I think LLM's are now able to not only produce sentences that flow like sentences, but also a paragraph of a few sentences that manage to remain on-topic. What's beyond them is to put together a whole article with a beginning, middle and end that examines a topic coherently.

They can put together whole short articles that examine a topic superficially, though they have an almost obviously templated structure.

The backstory is I was looking for something to compare Haskell closely with Purescript. And came across the second article I linked; and thought it contained some applicable keywords, but failed to connect them coherently, or use the concepts to measure how one language compared to the other. So I asked on a Haskell form for opinions on the article. There were no responses on the substantive topic, merely commentary this sounded LLM-generated. And somebody linked to the SQL piece.

They remind me more of student essays

So: who set that as an essay topic? Why did they think anything meaningful could be said? There'd be an infinite choice of topics of the form: TLA1 vs TLA2 which is better?/what is the difference? (And were your students scraping stuff from Google in to their essays without it passing through the mind of either? -- to mis-quote Peter Ustinov.)

The other shibboleth is these articles are embedded in advertising. Some are for generic retail offerings -- but why would the generic public be looking at SQL?; some are industry-specific offerings -- but why would a decision-maker with a budget 'trust' a product appearing alongside such drivel? (Also the tech-savvy would have suppressed the ads.)

They look like content created for the sole purpose of raising Google search rankings.

Imagine you set up a Web site selling some rubbishy product. Nobody will find it because it will be at the bottom of Google search rankings, so you need some Search Engine Optimisation to artificially inflate the search ranking of your Web site. That means people Googling for something else will be more likely to find it listed toward the top of their search results. The idea is that they'll hopefully then buy whatever it is you're selling, though that almost never happens.

A typical way to optimise (?!) Google rankings is to fill your Web site with "content," i.e., stuff that humans might want to read.
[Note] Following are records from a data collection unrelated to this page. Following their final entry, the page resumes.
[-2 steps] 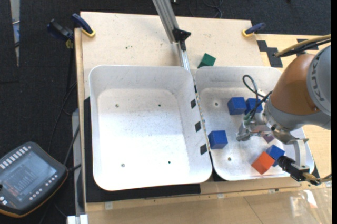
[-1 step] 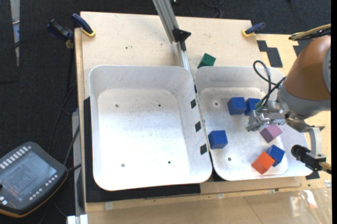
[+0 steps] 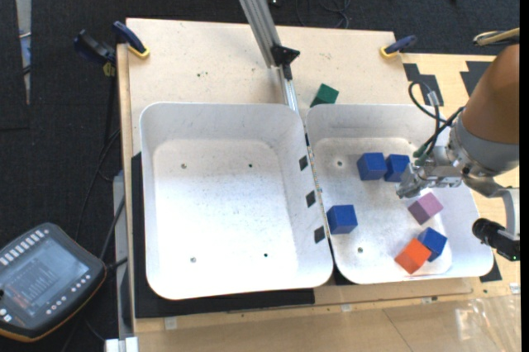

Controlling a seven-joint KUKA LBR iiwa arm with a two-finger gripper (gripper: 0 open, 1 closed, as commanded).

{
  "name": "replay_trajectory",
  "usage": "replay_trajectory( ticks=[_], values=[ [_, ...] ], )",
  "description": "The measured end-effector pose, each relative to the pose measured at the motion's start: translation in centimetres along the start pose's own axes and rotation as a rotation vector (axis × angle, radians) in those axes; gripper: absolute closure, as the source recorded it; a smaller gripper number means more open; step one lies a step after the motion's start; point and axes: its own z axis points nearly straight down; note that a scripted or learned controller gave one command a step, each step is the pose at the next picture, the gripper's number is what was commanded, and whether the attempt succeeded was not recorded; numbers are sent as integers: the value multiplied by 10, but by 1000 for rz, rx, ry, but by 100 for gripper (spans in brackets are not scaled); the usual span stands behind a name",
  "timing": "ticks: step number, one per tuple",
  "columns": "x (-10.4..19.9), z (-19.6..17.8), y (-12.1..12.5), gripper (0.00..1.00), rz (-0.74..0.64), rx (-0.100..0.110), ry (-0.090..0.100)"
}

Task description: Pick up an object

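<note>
Two white bins sit side by side on a bench (image 3: 207, 53), and the arm (image 3: 496, 111) reaches in from the right over the right bin (image 3: 347, 144). Its fingers (image 3: 411, 181) hang low beside a blue cube (image 3: 397, 167) and just left of a purple cube (image 3: 425, 208); I cannot tell whether they are apart or together. More blue cubes (image 3: 371, 166) (image 3: 341, 218) (image 3: 433, 242) and an orange cube (image 3: 412, 256) lie in that bin, and a green block (image 3: 325, 95) rests on the bench beyond it.

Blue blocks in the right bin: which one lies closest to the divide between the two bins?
The blue block on its own at the bin's left edge. The other blue ones sit further right: two side by side, one against the orange block.
</note>
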Motion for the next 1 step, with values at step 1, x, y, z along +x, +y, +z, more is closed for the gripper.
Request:
replay_trajectory(
  ticks=[1],
  values=[
    [0,-23,2,100,0,1,0]
  ],
)
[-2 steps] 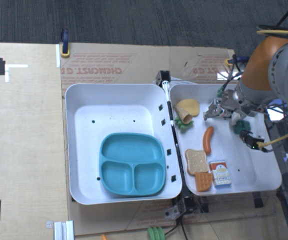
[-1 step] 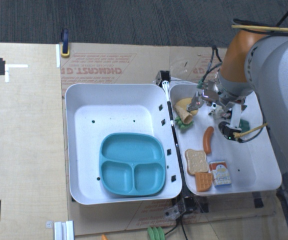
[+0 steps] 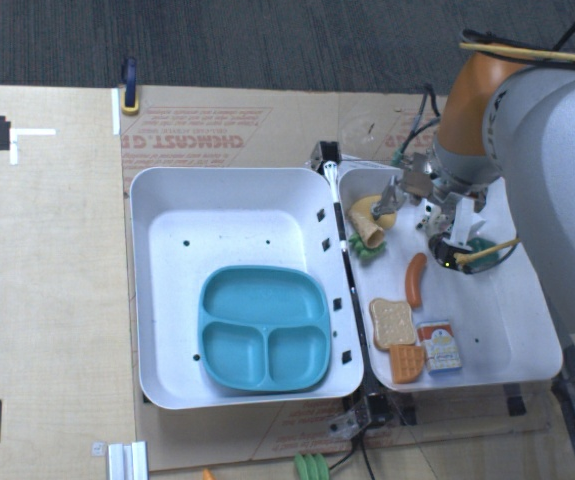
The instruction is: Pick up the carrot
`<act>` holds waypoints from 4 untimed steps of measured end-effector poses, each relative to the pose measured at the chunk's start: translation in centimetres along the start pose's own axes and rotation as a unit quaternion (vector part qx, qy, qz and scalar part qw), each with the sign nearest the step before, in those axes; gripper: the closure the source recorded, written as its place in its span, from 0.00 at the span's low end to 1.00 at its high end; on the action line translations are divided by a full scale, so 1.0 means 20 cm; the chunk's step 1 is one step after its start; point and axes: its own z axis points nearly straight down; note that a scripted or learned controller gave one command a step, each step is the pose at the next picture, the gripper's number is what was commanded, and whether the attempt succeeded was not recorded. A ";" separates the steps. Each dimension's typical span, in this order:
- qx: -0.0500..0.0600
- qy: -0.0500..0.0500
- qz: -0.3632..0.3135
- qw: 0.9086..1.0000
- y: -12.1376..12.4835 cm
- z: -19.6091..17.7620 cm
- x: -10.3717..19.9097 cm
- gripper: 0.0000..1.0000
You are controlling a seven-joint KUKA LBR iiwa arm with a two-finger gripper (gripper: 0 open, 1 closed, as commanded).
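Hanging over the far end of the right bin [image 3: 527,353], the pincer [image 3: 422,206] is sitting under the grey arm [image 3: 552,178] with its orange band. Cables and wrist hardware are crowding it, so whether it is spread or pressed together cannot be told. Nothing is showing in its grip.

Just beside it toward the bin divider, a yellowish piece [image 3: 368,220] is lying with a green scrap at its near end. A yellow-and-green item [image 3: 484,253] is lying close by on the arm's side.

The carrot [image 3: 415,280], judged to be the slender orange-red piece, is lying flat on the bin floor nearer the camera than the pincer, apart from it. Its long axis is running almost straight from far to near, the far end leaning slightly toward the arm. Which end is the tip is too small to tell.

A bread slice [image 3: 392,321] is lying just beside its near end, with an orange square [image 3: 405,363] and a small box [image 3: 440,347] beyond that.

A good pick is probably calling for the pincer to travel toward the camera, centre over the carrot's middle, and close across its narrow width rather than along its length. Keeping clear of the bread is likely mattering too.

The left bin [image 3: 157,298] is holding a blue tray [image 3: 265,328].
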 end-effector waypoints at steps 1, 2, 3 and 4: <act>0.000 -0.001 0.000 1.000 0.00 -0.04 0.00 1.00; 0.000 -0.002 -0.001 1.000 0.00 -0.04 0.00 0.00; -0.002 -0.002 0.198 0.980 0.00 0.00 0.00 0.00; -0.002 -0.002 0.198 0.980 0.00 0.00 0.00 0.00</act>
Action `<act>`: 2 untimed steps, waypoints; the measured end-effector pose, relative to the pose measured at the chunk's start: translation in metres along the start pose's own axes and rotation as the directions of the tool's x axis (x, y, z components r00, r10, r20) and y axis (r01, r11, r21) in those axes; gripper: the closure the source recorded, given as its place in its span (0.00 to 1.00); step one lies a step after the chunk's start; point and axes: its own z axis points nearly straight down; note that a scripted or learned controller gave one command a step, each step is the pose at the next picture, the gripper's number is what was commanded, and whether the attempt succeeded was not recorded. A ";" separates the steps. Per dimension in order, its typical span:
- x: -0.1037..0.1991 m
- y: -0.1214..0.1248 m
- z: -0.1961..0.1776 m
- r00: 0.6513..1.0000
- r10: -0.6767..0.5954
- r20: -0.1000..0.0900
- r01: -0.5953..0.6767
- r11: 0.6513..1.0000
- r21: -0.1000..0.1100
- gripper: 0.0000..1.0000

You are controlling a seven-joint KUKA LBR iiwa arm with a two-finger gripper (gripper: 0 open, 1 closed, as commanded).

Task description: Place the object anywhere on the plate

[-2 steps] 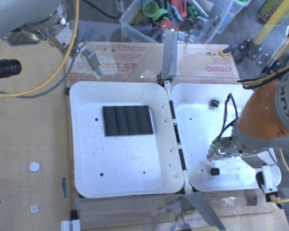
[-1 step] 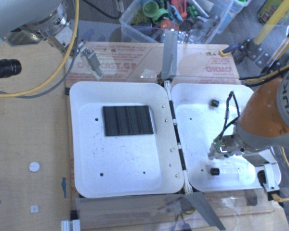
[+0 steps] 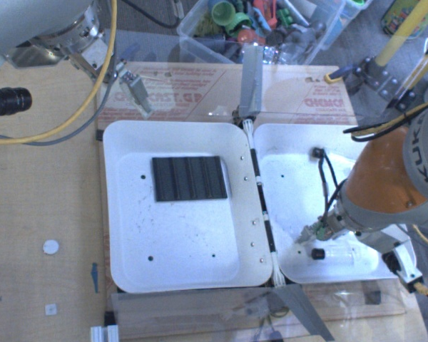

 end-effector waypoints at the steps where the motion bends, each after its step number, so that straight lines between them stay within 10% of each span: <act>1: 0.000 0.001 -0.009 1.000 0.002 0.001 -0.002 1.000 -0.002 1.00; 2: 0.043 0.016 -0.096 0.884 -0.467 0.000 0.467 0.884 0.001 1.00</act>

Since writing stuff people want to read is really hard, almost nobody bothers to try, and because Google ranks pages by inbound links and some automated (and largely undocumented) notion of content quality that has little to do with its actual appeal, humans game the system by filling their otherwise-rubbish Web sites with AI-generated or human-generated content. It's also rubbish, but that doesn't matter.

The important thing is that there be a lot of it, because that can fool the Google content-quality detectors into thinking your rubbishy Web site is a goldmine of genuine, worthwhile, worthy-of-search-results content.

If it's just good enough to fool people into linking to it, even if only to critique it on obscure technical forums, that's a bonus that will push it even further up the search rankings.